Мы вышли, и Лю сказал:
— Я отвезу вас обратно, в машине и поговорим.
Когда мы сели в джип, он спросил:
— Как вы считаете, он серьезно болен?
— У него сильный жар, в легких сырые хрипы. Это признаки начинающегося воспаления легких.
— Знаю. С этим справится тюремный врач. А нет ли у него такой болезни, от которой он может умереть, как по-вашему?
Мне вспомнились глаза арестанта, молящие о помощи, и я, подумав, сказал:
— Сердце и давление, по-моему, в норме, но организм очень ослаблен, больше не вынесет страданий (я намекал на то, что нельзя больше пытать его), это опасно для его жизни. Судя по виду больного, ему требуется усиленное питание. Сопротивляемость его организма сейчас настолько слаба, что малейшая простуда может оказаться смертельной.
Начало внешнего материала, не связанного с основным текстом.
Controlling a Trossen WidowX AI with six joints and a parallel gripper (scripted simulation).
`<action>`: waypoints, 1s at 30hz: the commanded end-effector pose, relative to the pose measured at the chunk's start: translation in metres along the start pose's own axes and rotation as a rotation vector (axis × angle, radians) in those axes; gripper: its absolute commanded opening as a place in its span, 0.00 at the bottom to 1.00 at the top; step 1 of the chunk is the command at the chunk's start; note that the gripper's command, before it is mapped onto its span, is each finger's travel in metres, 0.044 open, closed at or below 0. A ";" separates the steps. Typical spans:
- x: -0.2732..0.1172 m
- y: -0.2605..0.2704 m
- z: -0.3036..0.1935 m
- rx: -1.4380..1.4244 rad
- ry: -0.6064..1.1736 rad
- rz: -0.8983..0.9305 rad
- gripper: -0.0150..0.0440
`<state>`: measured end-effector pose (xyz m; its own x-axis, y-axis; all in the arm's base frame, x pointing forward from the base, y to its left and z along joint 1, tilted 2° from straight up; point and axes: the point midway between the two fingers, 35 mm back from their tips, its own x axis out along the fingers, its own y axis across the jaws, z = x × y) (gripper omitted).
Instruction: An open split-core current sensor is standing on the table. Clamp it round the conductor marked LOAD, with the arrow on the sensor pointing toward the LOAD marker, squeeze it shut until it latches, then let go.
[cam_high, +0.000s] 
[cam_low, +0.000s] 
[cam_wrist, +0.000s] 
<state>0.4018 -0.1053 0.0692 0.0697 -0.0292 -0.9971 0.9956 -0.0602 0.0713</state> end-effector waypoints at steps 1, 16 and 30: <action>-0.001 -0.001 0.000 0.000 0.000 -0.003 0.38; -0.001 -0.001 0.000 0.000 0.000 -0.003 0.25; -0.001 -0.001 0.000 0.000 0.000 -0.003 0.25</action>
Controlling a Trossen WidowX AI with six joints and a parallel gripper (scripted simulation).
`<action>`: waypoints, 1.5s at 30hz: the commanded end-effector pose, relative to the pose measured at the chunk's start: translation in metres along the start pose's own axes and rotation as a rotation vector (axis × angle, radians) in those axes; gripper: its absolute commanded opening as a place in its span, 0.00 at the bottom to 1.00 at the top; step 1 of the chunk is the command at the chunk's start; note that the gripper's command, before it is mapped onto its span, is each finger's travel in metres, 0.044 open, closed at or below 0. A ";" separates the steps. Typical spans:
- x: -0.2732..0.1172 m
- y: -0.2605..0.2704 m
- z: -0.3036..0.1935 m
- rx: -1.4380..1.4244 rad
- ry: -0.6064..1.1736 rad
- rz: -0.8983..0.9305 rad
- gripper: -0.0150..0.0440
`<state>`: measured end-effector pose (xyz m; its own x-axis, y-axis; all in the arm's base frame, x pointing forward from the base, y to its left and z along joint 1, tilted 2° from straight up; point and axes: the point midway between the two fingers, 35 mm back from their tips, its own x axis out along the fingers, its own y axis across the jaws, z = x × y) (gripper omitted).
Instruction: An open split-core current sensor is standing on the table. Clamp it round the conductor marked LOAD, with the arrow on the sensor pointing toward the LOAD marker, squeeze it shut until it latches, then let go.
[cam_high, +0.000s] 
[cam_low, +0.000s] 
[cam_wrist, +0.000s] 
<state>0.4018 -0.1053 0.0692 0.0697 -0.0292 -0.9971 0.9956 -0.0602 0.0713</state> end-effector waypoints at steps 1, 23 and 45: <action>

Только не знаю, дадут ли ему усиленное питание.
Лю стал смотреть на проносящийся мимо ландшафт и, помолчав, спросил, не глядя на меня:
— Что вы считаете самым необходимым?
— Ну хотя бы каждый день кружку молока и яйцо.
Лю ничего не ответил. Джип мчался дальше. Вопросов в моей голове не уменьшилось, наоборот, их стало еще больше. За час с небольшим я увидел и узнал много необычного, но даже предположить не мог, кто же, в конце концов, этот человек, не похожий на обыкновенного заключенного. Я не решался спросить у Лю, но, когда он опять предложил мне сигарету, я не удержался и задал вопрос, который вертелся у меня на языке.
— Почтенный Лю, я хотел бы спросить… но если не можете, не отвечайте. Кто этот человек?
Лю взглянул на меня, затянулся пару раз и, внезапно приблизив свои губы к моему уху, прошептал:
— Доктор У, мы можем об этом говорить только в машине. Выйдете из машины — никому ни слова. Это…
Он произнес имя этого человека, и я вздрогнул от неожиданности.
2. Сто градусов по Цельсию
Второй раз я увидел его два года назад. Было начало лета. Часов в десять утра я понес в канцелярию статью о сердечно-сосудистых заболеваниях, которую намеревался размножить и отправить в заинтересованные организации. Маленький Ли, работавший в канцелярии, увидев меня, захихикал:
— Доктор У, а я как раз собирался к вам. Давайте сходим во второе отделение, посмотрим одного больного. Ваш старый знакомый.
— Кто? — спросил я.
Ли не ответил и принял загадочный вид, наверное, ему хотелось видеть мое удивление. Мы отправились во второе отделение и подошли к одноместной палате. Обыкновенных пациентов не кладут в одноместную палату. Кто же там? Маленький Ли толкнул дверь. В комнате, залитой солнцем, все было белоснежным… В постели на высокой подушке лежал человек и читал газету. Он держал ее обеими руками, и газетный лист, сквозь который просвечивало солнце, закрывал его лицо.
— Поглядите, кто пришел! — крикнул Маленький Ли. Человек отложил газету, и я увидел незнакомое худое, вытянутое, бескровное лицо. Только что выбритый подбородок отливал синевой. Очень черные глаза взглянули на меня, потом моргнули раз, другой. Я не узнавал его. Но тут он вскрикнул: «Доктор!» — вскочил с постели и вытянулся передо мной.